The government took care to protect the general populace from potentially harmful medical practice. The Tang legal code was the first in China to include laws concerned with harmful and heterodox medical practices. For example, to treat patients for money without adhering to standard procedures was defined as fraud combined with theft and had to be tried in accordance with the legal statutes on theft. If such therapies resulted in the death of a patient, the healer was to be banished for two and a half years. In case a physician purposely failed to practice according to the standards, he was to be tried in accordance with the statutes on premeditated homicide. Even if no harm resulted, he was to be sentenced to sixty strokes with a heavy cane.

In fact, physicians practicing during the Tang era had access to a wealth of pharmaceutical and medical texts, their contents ranging from purely pragmatic advice to highly sophisticated theoretical considerations. Concise descriptions of the position, morphology, and functions of the organs of the human body stood side by side in libraries with books enabling readers to calculate the daily, seasonal and annual climatic conditions of cycles of sixty years and to understand and predict their effects on health.

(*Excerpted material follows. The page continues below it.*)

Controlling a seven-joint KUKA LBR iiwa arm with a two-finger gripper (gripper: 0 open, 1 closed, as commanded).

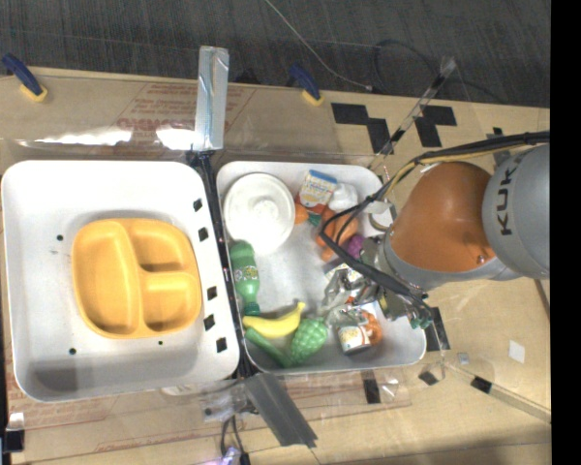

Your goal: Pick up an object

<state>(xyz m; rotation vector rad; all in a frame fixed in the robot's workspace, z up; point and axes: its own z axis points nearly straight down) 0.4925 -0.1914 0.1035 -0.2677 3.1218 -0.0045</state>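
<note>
The gripper (353,294) sits low in the crowded right bin (271,355); whether it pinches anything, I cannot tell. Smooth yellow tray (136,276) fills the left bin (29,260).

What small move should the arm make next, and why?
Probably a short descent straight down. The pincer sits low in the right bin, over clutter near a small carton, with nothing visibly between its fingers.

Even, fairly bright overhead light falls across the left bin (39,289) — its white floor is near washed out, with a soft grey shadow in its near left corner. Just above that bin, the clear tape (97,136) glares white. Focus is slightly soft throughout — small items to its right blur together.
</note>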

Several Tang authors wrote large collections of prescriptions, continuing a literary tradition documented since the 2nd century BC. The two most outstanding works to be named here were those by Sun Simiao (581-682?) and Wang Tao (c.670-755). The latter was a librarian who copied more than six thousand formulas, categorized in 1,104 sections, from sixty-five older works and published them under the title Wciitai Miyao. Twenty-four sections, for example, were devoted to ophthalmology. They reflect the Indian origin of much Chinese knowledge on ailments of the eye and, in particular, of cataract surgery.

Sun Simiao was the most eminent physician and author not only of the Tang dynasty but of the entire first millennium AD. He was a broadly educated intellectual and physician; his worldview integrated notions of all three of the major currents competing at his time - Confucianism, Daoism and Buddhism. Sun Simiao gained fame during his lifetime as a clinician (he was summoned to the imperial court at least once) and as the author of the Prescriptions Worth Thousands in Gold (Qianjinfang) and its sequel. In contrast to developments in the 12th century, physicians relied on prescriptions and single substances to treat their patients’ illnesses. The theories of systematic correspondences, characteristic of the acupuncture tradition, had not been extended to cover pharmacology yet.

Sun Simiao rose to the pantheon of Chinese popular Buddhism in about the 13th century. He was revered as paramount Medicine God. He gained this extraordinary position in Chinese collective memory not only because he was an outstanding clinician and writer, but also for his ethical concerns. Sun Simiao was the first Chinese author to compose an elaborate medical ethical code. Even though based on Buddhist and Confucian values, his deontology is comparable to the Hippocratic Oath. It initiated a debate on the task of medicine, its professional obligations, social position and moral justification that continued until the arrival of Western medicine in the 19th century.

Despite or - more likely - because of its long-lasting affluence and political stability, the Tang dynasty did not add any significantly new ideas to the interpretation of illness, health, and healing. Medical thought reflects human anxieties; changes in medical thought always occur in the context of new existential fears or of fundamentally changed social circumstances. Nevertheless, medicine was a most fascinating ingredient of Tang civilization and it left a rich legacy to subsequent centuries.